23rd Asia Pacific Cancer Conference 2015, Denpasar, Indonesia
NCI was a co-organizer and faculty for a 1-day pre-conference workshop, Planning and Developing Population-Based Cancer Registries (PBCRs).  Brenda Edwards and Freddie Bray, Head of the International Agency for Research on Cancer (IARC) Cancer Surveillance Section, delivered lectures on implementing PBCRs and on the role of registries in cancer research and cancer control.  Following the workshop, they were engaged in consultative discussions with cancer registry directors who had made a presentation on the current status of registries in Indonesia.   The workshop objectives were to address Indonesia’s need for better data, how PBCRs inform cancer control planning and reporting of cancer rates and trends, and the role of cancer registries for health planning and research.   Participants included 30-50 pathologists, clinicians, registrars, and medical doctors from Indonesia (Yogjakarta, Jakarta, Bandung, Bali, Makassar).  During the 23rd Asia Pacific Cancer Conference, held August 20-22, 2015, in Denpasar, Indonesia, Dr. Edwards gave a plenary talk titled Challenges in Establishing National Cancer Control Program in Developed and Developing Countries, and during the Symposium 7 session a talk titled Research Data in Cancer Control.  The meeting provided a very good opportunity for networking with the global community on population science and cancer control research.

Task Force on Assessment of PBCRs Capability in Indonesia (Yogyakarta and Jakarta)
Brenda Edwards joined Freddie Bray, of the International Agency for Research on Cancer (IARC), as a member of the technical task force formed to conduct an assessment of cancer registry systems in Indonesia.  Special training workshops on cancer registration in Yogyakarta and in Jakarta were held in conjunction with these visits.  The schedule was arranged by Kalina Duncan, NCI Center for Global, who has traveled extensively in Indonesia and had a 4-month assignment in 2015 with the Indonesian Ministry of Health.   Members of the delegation held meetings with high-level medical officers, government leaders, and advisory groups responsible for implementing Indonesia's National Cancer Control Plan, including key participants of their National Cancer Control Committee.  The team reviewed their current plans and approaches, noting there was a need to move directly to a population-based approach to data collection while concurrently building integrated data systems for cancer patient data within their respective hospital systems.  Findings from the Task Force visit will inform NCI's Center for Global Health and IARC regarding funding and technical assistance priorities for the next few years.

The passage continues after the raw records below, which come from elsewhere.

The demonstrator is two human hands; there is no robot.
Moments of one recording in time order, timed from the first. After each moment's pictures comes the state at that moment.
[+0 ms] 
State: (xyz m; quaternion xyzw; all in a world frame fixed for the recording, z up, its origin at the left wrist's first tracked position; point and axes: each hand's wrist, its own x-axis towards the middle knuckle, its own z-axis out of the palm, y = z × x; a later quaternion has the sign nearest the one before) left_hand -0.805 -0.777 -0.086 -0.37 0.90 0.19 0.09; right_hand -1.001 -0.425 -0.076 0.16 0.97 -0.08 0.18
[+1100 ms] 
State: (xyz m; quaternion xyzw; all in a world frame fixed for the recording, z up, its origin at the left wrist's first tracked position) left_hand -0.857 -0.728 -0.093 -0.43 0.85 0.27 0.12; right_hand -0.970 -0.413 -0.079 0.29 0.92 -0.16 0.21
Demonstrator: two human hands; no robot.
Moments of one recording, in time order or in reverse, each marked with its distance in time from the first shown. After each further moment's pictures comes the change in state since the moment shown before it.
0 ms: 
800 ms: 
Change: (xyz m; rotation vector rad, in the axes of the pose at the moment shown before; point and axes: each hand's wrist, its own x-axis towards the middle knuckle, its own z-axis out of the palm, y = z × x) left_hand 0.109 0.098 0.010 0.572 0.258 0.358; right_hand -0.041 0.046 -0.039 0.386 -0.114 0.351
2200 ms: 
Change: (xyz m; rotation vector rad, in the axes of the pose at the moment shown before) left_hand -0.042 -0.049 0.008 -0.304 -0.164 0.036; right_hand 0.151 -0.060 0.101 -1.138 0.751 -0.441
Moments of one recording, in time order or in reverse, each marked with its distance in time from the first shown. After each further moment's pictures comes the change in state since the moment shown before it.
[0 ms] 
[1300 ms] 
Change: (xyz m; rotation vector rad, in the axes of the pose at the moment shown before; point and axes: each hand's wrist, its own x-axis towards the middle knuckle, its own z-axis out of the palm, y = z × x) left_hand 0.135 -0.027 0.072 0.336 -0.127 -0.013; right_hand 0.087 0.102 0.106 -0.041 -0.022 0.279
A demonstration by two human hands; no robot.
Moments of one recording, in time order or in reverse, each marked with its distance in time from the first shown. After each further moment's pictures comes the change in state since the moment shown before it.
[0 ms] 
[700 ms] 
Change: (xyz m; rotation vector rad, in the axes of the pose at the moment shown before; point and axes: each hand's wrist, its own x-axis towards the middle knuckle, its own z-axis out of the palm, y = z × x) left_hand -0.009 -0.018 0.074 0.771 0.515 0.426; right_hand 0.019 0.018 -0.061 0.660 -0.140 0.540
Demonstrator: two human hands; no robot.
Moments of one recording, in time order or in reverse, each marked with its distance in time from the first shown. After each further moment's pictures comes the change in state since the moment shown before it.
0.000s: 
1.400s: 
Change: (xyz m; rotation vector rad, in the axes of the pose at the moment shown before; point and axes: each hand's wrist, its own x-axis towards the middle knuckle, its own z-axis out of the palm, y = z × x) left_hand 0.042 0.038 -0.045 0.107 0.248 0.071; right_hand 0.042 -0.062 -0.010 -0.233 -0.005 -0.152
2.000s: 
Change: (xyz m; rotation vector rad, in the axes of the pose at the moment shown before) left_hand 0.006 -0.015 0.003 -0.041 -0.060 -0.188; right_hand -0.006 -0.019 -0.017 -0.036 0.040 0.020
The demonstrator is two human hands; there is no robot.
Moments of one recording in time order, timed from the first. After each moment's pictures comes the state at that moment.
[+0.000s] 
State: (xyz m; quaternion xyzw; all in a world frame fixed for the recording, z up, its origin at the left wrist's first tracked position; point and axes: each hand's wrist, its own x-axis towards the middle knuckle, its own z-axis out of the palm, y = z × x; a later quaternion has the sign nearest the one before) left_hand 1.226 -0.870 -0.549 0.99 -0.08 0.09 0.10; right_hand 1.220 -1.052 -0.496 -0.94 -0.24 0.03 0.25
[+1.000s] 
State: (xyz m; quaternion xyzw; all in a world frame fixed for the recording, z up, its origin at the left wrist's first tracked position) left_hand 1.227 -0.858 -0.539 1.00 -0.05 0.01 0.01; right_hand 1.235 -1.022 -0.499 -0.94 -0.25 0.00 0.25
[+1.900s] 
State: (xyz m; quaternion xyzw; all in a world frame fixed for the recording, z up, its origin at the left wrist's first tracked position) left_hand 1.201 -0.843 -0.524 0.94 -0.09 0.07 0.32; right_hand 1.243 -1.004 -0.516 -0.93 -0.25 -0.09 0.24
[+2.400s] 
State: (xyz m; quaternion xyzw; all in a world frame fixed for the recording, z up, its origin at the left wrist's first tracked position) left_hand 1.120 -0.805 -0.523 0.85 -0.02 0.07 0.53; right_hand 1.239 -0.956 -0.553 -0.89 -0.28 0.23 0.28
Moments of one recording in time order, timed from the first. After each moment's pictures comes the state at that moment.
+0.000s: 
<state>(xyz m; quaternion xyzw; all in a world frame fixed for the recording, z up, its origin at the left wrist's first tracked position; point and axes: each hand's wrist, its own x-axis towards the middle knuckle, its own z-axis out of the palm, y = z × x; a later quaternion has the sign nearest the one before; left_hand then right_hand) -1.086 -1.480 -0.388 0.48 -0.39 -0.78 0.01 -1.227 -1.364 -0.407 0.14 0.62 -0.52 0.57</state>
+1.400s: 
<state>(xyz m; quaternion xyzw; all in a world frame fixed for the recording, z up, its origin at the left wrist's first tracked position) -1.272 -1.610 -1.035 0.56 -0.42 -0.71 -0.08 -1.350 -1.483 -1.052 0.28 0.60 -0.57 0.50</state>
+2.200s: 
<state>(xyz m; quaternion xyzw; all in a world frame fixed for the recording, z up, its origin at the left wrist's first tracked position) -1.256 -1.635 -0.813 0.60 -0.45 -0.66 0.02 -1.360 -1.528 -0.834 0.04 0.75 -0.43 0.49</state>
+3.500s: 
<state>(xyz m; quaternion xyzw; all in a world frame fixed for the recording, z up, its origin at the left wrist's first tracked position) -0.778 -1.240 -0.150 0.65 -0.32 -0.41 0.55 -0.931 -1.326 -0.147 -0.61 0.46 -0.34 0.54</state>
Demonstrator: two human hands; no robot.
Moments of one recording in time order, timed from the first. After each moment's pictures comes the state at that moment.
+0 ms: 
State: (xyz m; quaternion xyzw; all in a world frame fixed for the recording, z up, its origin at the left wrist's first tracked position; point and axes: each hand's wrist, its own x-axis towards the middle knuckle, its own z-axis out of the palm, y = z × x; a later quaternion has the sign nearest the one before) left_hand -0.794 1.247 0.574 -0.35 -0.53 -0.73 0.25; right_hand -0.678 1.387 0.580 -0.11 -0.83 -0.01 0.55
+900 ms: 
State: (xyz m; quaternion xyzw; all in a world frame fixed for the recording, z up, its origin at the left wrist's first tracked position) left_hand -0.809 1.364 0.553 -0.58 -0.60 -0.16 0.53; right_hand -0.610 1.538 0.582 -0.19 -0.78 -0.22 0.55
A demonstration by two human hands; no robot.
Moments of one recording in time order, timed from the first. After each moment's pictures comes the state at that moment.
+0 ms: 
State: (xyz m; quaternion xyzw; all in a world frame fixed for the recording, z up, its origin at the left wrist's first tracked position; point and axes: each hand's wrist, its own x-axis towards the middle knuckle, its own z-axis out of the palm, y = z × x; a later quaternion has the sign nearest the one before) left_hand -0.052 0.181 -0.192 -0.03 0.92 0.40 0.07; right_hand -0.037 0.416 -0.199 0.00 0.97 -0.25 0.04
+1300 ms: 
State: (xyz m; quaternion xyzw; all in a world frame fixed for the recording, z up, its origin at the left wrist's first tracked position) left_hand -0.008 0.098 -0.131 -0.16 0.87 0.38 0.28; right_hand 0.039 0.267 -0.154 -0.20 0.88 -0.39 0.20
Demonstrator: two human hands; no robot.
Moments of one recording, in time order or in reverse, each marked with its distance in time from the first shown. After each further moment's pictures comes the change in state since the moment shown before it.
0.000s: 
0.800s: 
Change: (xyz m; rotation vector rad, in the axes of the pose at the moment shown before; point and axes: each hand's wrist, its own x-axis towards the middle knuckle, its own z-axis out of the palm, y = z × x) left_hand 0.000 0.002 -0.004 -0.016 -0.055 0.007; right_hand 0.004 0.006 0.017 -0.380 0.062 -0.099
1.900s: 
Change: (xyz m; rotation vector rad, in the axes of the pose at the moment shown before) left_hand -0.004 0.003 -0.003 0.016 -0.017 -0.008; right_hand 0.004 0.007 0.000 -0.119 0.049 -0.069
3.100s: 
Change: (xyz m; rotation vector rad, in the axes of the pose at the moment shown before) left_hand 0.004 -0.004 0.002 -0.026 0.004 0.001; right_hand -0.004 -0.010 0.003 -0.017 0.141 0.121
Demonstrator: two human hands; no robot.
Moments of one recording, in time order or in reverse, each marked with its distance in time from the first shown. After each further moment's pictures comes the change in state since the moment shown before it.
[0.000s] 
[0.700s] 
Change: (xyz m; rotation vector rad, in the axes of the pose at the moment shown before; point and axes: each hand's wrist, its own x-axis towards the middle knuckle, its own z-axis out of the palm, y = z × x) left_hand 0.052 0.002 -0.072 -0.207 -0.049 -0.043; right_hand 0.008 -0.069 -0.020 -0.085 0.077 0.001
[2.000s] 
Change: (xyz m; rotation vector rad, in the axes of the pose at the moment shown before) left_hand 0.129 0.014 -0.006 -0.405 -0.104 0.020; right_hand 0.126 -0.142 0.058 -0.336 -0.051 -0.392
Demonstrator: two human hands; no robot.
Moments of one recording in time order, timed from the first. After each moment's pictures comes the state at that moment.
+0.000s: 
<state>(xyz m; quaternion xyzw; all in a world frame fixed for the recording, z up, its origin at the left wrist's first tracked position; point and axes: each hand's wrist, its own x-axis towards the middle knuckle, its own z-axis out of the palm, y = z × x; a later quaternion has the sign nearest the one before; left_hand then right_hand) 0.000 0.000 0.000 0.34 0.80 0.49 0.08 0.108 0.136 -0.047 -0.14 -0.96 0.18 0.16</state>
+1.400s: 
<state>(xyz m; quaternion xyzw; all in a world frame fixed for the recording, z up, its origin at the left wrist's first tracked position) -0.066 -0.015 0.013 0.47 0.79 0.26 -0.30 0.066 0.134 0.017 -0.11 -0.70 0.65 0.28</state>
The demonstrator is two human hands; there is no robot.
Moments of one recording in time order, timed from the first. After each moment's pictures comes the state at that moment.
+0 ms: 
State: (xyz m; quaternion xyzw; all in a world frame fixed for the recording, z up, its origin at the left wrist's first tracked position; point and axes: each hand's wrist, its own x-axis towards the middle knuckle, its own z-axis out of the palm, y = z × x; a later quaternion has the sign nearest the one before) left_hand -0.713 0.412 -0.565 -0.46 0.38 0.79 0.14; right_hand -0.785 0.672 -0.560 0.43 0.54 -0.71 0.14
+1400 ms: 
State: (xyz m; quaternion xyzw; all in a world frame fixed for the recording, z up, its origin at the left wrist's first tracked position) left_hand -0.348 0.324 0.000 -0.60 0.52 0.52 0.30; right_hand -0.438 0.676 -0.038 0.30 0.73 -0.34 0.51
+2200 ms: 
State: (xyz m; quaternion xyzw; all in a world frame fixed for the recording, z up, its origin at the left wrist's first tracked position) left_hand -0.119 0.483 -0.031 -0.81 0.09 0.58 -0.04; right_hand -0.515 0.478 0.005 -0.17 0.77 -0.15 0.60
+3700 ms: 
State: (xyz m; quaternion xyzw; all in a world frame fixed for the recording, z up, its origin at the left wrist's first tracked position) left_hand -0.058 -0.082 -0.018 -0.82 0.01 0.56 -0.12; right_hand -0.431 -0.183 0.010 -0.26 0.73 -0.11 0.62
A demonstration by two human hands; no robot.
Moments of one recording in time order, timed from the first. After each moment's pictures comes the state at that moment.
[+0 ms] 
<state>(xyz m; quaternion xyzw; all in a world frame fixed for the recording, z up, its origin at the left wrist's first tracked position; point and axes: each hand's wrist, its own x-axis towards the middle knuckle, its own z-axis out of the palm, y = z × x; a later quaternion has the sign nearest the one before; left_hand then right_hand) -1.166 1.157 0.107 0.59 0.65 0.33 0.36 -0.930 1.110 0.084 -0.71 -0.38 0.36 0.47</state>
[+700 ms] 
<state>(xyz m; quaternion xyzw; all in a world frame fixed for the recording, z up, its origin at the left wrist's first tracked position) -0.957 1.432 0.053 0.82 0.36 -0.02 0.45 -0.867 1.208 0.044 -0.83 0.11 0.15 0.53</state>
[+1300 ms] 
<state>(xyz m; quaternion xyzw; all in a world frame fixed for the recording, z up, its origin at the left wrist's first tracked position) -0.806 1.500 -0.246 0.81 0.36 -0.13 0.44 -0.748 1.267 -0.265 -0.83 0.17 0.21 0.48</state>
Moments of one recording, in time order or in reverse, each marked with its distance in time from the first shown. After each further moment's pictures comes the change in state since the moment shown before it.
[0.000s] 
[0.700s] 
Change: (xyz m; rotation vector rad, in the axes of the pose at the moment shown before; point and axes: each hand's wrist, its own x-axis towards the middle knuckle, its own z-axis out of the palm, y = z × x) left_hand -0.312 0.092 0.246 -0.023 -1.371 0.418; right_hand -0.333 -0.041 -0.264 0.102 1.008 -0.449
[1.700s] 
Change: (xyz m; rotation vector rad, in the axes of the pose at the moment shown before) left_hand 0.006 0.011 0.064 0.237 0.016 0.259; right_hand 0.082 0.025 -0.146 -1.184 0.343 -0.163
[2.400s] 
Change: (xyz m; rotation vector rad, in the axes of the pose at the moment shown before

Annual Asia-Pacific Quitline Network Meeting held in Shanghai, China
As the HHS/NCI representative, Erik Augustson attended the Asia-Pacific Quitline Network (APQN) meeting on August 5-7, 2015, in Shanghai, China. In an invited talk, he presented ways to integrate mobile health and social media into quitline services in order to broaden the reach and sustainability of quitline services in the region. In addition, Dr. Augustson met with attendees to discuss technical, developmental, and implementation challenges. While there, he also had the opportunity to tour the China Cessation Quitline Call Center. A number of the more established quitline programs have also now integrated SMS-text messaging cessation programs into their available clinical services. The programs are all based on the SmokefreeTXT program developed and used at NCI.